I wrote this poem on 21.10.02. Those days I always wrote the date whenever I wrote poems. I don’t have to do that anymore because now I am posting my new poems in Facebook and WordPress which already show the dates posted. Anyway, this was written 18 years before (and when I was about 18 years old) and I thought I had really lost it. I was looking for it, even though I wasn’t focusing much on that. One reason why I thought I had lost the poem is because I posted it online on a content writing website and they closed the site six years before.
Anyway, today I was simply going to my own old notebooks, to see which one would get my attention first; and the poem that I thought I had lost, was the first thing that I noticed among several hundred pieces of papers. It made me smile, because for me it was a miracle.

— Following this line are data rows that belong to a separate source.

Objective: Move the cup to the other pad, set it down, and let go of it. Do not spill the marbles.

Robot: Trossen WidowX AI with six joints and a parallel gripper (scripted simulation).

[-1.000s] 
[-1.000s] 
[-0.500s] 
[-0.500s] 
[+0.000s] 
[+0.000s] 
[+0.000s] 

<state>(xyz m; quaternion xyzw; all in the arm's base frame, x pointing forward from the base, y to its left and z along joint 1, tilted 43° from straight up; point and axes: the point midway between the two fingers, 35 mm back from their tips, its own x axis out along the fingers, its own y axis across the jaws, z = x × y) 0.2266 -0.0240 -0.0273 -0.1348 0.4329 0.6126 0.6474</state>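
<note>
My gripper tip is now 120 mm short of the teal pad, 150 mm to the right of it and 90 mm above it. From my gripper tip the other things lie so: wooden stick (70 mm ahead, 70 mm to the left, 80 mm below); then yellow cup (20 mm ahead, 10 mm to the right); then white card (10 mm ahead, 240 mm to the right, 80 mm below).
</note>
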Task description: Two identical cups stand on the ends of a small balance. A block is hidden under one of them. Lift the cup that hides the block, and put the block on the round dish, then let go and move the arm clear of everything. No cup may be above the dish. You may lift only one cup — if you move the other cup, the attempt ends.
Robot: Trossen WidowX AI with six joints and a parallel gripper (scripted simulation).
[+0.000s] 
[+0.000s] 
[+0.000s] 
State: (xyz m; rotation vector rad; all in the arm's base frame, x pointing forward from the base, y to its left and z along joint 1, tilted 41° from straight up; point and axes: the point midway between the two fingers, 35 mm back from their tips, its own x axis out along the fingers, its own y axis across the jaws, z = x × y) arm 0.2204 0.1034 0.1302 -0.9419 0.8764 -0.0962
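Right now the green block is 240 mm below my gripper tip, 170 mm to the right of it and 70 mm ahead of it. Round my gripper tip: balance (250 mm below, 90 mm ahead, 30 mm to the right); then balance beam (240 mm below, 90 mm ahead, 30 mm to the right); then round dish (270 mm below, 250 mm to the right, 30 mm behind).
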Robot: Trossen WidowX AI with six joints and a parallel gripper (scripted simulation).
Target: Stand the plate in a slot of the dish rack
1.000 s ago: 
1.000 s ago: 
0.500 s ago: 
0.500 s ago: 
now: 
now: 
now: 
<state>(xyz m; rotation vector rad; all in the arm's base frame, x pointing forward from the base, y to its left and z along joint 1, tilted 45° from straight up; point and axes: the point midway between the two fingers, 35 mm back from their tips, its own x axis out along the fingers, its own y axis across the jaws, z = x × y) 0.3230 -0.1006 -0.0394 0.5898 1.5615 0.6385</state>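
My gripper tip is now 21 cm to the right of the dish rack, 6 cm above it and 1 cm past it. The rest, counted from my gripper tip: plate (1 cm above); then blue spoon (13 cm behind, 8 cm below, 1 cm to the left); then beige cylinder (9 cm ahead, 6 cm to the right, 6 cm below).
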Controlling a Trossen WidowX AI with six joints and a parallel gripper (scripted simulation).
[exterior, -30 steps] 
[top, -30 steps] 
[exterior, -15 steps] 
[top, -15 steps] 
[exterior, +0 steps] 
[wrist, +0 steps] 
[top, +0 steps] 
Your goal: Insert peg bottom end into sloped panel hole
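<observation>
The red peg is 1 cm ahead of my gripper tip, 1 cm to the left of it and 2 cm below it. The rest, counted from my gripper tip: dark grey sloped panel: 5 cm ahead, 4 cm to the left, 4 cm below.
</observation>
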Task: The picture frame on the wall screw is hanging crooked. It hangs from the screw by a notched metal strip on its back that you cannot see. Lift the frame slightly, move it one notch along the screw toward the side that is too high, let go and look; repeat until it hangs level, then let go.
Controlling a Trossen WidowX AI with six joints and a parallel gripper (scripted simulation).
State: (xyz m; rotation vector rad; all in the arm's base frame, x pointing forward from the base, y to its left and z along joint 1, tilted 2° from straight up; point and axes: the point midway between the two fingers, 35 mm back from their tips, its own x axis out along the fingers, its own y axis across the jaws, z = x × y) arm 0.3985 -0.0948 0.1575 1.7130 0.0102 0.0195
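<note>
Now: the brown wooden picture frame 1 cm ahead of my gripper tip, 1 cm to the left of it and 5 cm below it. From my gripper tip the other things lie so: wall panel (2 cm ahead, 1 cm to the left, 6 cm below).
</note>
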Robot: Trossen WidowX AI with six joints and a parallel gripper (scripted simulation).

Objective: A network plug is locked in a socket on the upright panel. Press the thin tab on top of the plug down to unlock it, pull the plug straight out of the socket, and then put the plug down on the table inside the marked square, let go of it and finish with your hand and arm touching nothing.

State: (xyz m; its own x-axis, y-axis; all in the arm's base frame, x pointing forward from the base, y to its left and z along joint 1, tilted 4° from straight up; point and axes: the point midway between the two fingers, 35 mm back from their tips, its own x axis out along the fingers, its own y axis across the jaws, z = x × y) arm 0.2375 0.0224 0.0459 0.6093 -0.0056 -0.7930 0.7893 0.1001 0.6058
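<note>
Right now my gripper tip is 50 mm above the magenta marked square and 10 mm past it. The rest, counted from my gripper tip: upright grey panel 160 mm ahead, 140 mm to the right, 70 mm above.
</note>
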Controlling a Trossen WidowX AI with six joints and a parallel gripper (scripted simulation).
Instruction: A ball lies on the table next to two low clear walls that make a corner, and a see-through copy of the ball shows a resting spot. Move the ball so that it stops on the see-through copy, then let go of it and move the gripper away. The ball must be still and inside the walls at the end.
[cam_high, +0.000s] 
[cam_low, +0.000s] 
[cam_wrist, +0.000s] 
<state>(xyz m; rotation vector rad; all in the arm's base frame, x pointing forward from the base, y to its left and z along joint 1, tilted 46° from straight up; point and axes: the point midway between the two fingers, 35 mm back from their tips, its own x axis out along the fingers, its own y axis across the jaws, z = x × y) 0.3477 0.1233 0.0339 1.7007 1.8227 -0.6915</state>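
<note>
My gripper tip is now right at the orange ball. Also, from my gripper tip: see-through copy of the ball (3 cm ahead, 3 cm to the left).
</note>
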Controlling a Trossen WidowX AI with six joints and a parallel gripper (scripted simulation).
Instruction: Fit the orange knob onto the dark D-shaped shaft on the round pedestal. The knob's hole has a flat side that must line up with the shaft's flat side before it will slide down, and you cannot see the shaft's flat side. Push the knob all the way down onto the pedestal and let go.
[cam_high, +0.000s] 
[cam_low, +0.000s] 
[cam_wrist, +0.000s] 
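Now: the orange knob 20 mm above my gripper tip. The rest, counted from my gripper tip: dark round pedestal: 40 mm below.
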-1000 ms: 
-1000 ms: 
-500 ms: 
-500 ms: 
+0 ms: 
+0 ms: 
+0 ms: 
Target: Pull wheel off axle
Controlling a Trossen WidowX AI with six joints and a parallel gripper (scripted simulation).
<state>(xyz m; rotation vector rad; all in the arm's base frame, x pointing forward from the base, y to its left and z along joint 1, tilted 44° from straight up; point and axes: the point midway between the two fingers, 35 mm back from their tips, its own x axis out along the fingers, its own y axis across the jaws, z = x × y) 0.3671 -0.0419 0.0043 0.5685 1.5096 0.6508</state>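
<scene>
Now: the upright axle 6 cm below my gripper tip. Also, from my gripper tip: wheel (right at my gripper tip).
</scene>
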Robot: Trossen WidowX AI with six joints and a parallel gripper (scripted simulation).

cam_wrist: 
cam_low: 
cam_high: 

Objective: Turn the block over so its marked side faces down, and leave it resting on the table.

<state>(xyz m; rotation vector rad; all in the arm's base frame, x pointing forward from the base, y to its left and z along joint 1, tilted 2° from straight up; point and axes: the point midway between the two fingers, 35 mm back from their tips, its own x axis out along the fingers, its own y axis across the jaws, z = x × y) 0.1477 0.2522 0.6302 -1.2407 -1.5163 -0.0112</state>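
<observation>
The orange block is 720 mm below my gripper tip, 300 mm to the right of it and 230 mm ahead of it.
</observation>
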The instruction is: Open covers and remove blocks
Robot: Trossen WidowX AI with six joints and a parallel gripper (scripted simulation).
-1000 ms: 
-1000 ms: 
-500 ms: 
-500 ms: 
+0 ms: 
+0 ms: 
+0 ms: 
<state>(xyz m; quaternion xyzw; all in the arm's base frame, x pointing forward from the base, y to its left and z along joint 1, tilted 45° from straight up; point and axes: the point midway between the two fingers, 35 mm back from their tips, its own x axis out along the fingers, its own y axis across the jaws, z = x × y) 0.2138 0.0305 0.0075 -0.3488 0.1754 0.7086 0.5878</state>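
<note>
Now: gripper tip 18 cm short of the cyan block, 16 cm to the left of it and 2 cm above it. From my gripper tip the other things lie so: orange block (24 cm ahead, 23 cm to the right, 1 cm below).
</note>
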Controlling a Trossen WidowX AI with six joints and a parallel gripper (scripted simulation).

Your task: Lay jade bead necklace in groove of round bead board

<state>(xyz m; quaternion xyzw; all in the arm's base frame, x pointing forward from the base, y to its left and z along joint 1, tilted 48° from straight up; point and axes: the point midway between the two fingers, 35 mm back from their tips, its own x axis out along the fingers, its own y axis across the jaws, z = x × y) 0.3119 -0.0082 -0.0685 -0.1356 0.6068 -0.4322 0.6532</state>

(Even though the topic of the poem seems to be romantic love, it is really an unconscious longing for maternal love).
A dark rainy blanket has wrapped the earth;
A gloomy round, the day has given birth;
I am here, thinking calmly about my love,
Starring without a blink, the long rainbow.
The season has scattered dark black patches;
People, for heat, are searching for matches;
In their small, simple homes of road corner;
They are like goats; those are missed by their owner.
Like they, myself too, do not know my way;
Her hot thoughts burn me like the days of May;
All green trees and grasses murmur her name;
And each drop of beauty describes her fame;
A year has passed since I met her in road;
When her lips were off in the ‘patience’ mode;
She was standing still without a response;
Which hurts my heart now, like a twig of thorns.
She made some frequent visits in my dreams;
And showed her mystic face of golden beams;
I thought it was true and opened my eyes;
I cursed my dreams; they told a lakh of lies.
Each minute seems to be a grave for joy;
In the hands of love, I am a playtime toy;
Each of my verse tries to make her figure;
They fail, tasting like milk without sugar.
When I was twelve, I met her in my school;
And wondered to see the sun which was cool;
For the first time, I lost myself in the air.
And thought, “She will be the best one to care”;
Is it possible for a rose to speak?
Have you seen singing snow on any peak?
Do you think a moon can walk with a wave?
She spoke, sang, walked and also dug my grave.
She was a good friend for the first three years;
Like all others who shared my smiles and tears;
The fourth year awaited me with a curse;
To cure the wound it gave me, she should nurse.
It was when she sat near me in the bench;
With each of her looks carrying a pinch;
My childish wish searched love in all her signs;
And tried to follow her face-printed lines.
She read my verses, laughed and chatted with me!
And made me like a honey-sucking bee;
That chants and begs before a new blossom;
And soon my hidden love fought for freedom;
My tender love troubled me when I slept;
For endless heights, my passion was a lift;
My hasty lips hurried to propose her;
My legs pulled me to wander here and there.
Like a dove that has just cheated the cage;
My thoughts flew and filled a short poetic page;
Which I gave her, after checking the time.
My fear flashed in my face like a milky lime.
Her answer peeped out as a fruity smile;
Seeing that, my heart stood still for a while;
But I could notice the bond getting loose;
My feeling broke, throwing away the screws.
Each ‘today’ was worse than yesterday;
My path became a thorny jungle way;
Yes! She denied me and left me in hell;
A cruel beauty has marked me as ‘null’.
My heart carried the load of love with pain;
My thousands of verses gave me no gain;
I believed that she will change her dry mind;
That belief took the next four years to grind.
The stars began to laugh at me during nights;
The sun teased me with hot fingery lights;
I blamed myself for being such a slave;
Who is arrested in a dirty cave.
All those recollections have crowded in;
Each of those thoughts are carrying a pin.
To pierce my heart and taste it’s beating flesh.
In this dark time, they are making a crush.